__Exercise requirements__: Within the listing below, filter for "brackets" and copy every matching line.
START Provided data
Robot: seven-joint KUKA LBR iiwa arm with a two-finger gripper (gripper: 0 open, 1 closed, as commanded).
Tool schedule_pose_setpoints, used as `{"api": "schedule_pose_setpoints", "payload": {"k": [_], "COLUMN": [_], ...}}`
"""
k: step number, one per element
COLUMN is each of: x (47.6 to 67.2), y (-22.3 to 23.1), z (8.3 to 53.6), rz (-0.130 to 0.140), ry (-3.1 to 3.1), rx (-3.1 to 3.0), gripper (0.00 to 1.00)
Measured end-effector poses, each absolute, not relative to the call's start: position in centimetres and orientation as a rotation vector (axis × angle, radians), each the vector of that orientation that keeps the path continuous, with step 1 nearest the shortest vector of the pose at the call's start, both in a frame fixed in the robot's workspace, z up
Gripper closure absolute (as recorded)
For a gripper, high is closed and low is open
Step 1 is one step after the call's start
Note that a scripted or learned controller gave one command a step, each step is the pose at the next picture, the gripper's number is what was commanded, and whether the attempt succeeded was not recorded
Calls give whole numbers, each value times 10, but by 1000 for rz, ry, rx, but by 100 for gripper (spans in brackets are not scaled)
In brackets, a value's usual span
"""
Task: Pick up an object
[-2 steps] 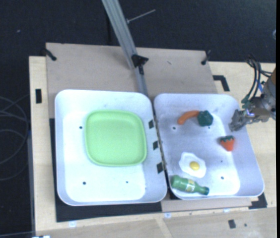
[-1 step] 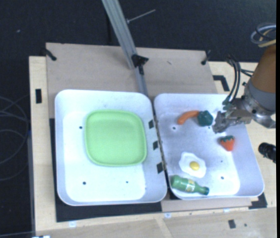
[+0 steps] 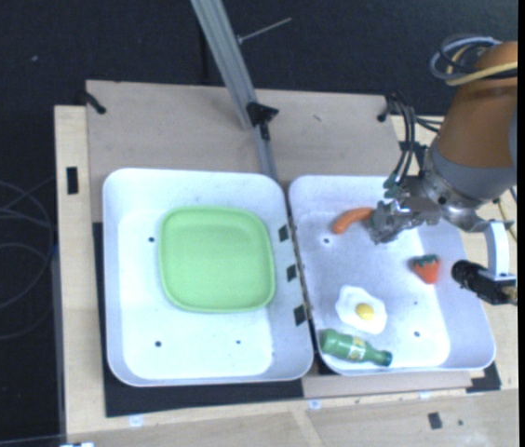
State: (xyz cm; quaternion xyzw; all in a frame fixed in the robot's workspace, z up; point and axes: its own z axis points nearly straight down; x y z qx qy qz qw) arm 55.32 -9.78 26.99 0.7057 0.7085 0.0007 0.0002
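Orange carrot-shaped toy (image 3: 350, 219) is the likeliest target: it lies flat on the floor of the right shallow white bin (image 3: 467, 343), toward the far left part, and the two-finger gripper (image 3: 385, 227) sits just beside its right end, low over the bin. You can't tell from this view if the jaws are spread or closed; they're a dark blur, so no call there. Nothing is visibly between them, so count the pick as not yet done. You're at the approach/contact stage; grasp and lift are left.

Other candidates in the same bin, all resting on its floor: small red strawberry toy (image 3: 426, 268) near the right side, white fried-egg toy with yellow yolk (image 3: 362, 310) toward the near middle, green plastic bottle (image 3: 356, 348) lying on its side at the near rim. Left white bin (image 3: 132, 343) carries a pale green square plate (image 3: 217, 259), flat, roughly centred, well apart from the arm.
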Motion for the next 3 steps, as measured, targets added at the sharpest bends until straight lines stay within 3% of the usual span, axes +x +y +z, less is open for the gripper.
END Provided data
__Response box__:
Calls give whole numbers, each value times 10, but by 1000 for rz, ry, rx, but by 100 for gripper (spans in brackets are not scaled)
In brackets, a value's usual span

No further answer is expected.